We’ll know for sure a week from now, but the truth is that golf is a notoriously hard sport to handicap. Each weekly event is at a different venue, not all of which suit every player’s eye. Even if one finds a layout appealing, his fortunes can turn on the vagaries of the weather. In the first two rounds the field flip-flops starting times. Those with a morning tee time for round one go out in the afternoon for round two, and vice versa. Bad weather that moves in midday on Thursday and lingers through Friday morning before clearing can ruin the week for half the field.

What we know is that Matsuyama comes in as the hot player of the moment, and with a good track record in the majors for one still without a victory. Last year he tied for 7th at the Masters and tied for 4th at the PGA. This season he’s placed in the top 15 at each of the first three majors, including that 2nd place finish behind Brooks Koepka at Erin Hills. But by his own admission Matsuyama has not played particularly well at Quail Hollow, which is the usual site of the Wyndham Championship.

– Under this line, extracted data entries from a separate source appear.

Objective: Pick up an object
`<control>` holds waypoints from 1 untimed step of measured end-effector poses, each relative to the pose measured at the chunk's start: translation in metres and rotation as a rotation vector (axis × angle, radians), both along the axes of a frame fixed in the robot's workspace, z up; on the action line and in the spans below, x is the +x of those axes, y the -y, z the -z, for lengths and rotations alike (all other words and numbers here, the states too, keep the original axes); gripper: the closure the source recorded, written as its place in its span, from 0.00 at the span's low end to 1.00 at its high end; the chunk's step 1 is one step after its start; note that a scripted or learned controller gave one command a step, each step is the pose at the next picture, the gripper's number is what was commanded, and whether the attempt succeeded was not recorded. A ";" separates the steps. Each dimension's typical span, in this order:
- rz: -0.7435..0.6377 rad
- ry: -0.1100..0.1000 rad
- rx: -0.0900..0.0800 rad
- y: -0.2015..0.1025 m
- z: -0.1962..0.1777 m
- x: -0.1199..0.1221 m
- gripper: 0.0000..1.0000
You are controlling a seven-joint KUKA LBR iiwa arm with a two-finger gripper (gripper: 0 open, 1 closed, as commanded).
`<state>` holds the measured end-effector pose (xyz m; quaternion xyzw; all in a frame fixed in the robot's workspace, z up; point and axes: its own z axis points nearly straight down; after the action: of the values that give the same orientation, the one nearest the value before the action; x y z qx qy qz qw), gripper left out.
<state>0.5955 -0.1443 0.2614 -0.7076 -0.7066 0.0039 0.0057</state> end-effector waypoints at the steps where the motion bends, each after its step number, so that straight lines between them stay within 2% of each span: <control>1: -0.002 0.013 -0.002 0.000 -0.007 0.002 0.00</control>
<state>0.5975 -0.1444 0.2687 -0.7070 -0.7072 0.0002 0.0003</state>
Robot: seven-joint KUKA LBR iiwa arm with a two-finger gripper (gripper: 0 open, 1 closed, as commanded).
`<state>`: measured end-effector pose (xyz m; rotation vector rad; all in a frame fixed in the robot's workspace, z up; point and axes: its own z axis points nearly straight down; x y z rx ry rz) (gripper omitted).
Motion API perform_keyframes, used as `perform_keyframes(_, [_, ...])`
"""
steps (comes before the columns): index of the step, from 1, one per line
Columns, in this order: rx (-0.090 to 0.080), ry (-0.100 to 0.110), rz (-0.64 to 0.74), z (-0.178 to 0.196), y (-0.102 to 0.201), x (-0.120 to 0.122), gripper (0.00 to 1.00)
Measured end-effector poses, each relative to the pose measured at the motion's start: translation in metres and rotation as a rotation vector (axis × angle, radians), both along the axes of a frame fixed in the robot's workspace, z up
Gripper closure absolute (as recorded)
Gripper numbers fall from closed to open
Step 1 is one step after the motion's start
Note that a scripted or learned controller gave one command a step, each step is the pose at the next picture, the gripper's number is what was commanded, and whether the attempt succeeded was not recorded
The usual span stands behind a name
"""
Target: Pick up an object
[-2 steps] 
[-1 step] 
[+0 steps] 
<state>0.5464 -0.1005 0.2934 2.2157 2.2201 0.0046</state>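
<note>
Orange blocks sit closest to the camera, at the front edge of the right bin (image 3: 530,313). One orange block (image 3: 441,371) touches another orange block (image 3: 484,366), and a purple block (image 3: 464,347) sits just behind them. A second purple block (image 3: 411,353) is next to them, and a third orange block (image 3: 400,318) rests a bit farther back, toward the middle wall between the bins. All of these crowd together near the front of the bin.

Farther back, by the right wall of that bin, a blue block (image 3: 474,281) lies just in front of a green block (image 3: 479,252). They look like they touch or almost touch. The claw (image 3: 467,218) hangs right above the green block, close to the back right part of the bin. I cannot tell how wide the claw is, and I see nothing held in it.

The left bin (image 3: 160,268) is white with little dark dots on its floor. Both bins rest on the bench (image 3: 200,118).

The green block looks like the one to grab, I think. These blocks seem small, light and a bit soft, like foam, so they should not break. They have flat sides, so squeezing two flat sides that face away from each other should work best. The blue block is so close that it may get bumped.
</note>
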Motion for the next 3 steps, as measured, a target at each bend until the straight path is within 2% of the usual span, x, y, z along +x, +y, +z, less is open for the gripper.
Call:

There is also one other unique factor that will weigh on Matsuyama’s chances, perhaps very heavily. No Japanese golfer has ever won a major championship. Isao Aoki’s second place finish behind Jack Nicklaus at the 1980 U.S. Open was as close as any player from the golf-mad country had come until Matsuyama matched that performance in June. Were he to end the drought, it is hard to imagine the extent to which Matsuyama would be feted in his homeland. But it is equally difficult to grasp the enormous pressure the challenge of becoming the first, of writing a page in golf’s long history, will impose should Matsuyama be in position to do so come next Sunday.

But watching the free swinging 25-year old make his way around one of golf’s legendary courses this Sunday, reducing Firestone to little more than a driver-wedge muni on hole after hole, one clearly saw all the talent that it takes to be a major champion. Whether it happens this week at Quail Hollow or at some future major, Hideki Matsuyama appears poised to end a nation’s long wait for golfing glory. Maybe then he’ll get the recognition he already deserves.